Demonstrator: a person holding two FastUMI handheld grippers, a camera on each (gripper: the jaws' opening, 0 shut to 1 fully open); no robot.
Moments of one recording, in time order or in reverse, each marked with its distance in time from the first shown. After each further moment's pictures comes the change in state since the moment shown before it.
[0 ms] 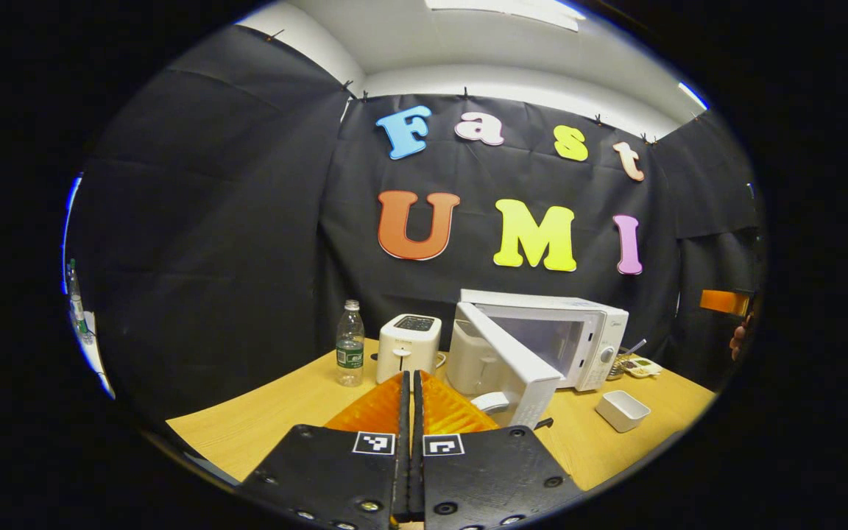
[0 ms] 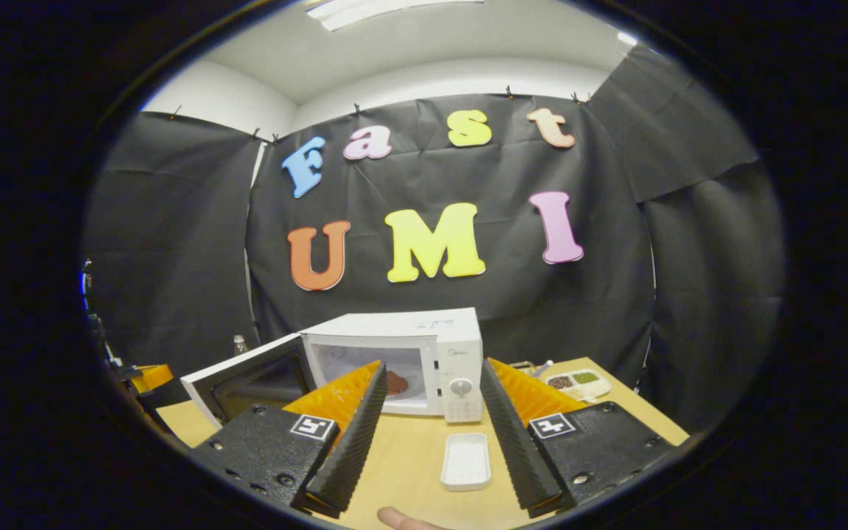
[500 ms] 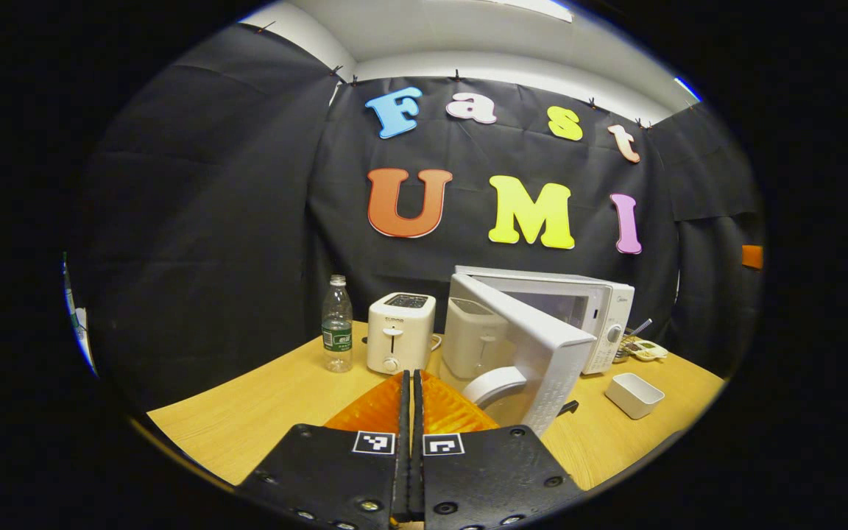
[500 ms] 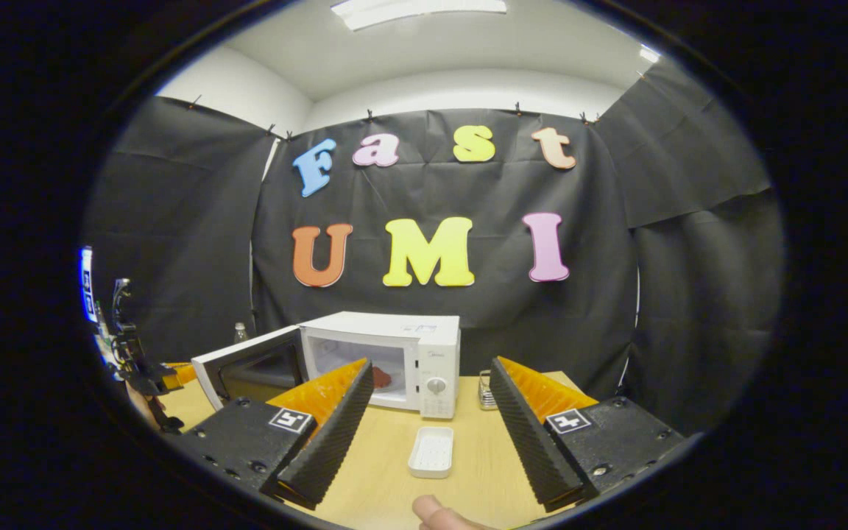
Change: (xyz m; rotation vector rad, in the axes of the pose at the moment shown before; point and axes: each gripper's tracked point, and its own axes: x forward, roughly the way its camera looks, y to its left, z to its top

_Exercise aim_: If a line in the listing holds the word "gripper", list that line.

_Task solution_:
Demonstrator: a person holding two FastUMI handheld grippers, a camera on each (gripper: the jaws' opening, 0 shut to 1 fully open); no robot.
Change: (xyz m; rotation vector rad, in the axes of the pose at the moment shown before; point and axes: each gripper's tracked point, and its own axes: x forward, roughly the way its camera looks, y to its left, z to its top

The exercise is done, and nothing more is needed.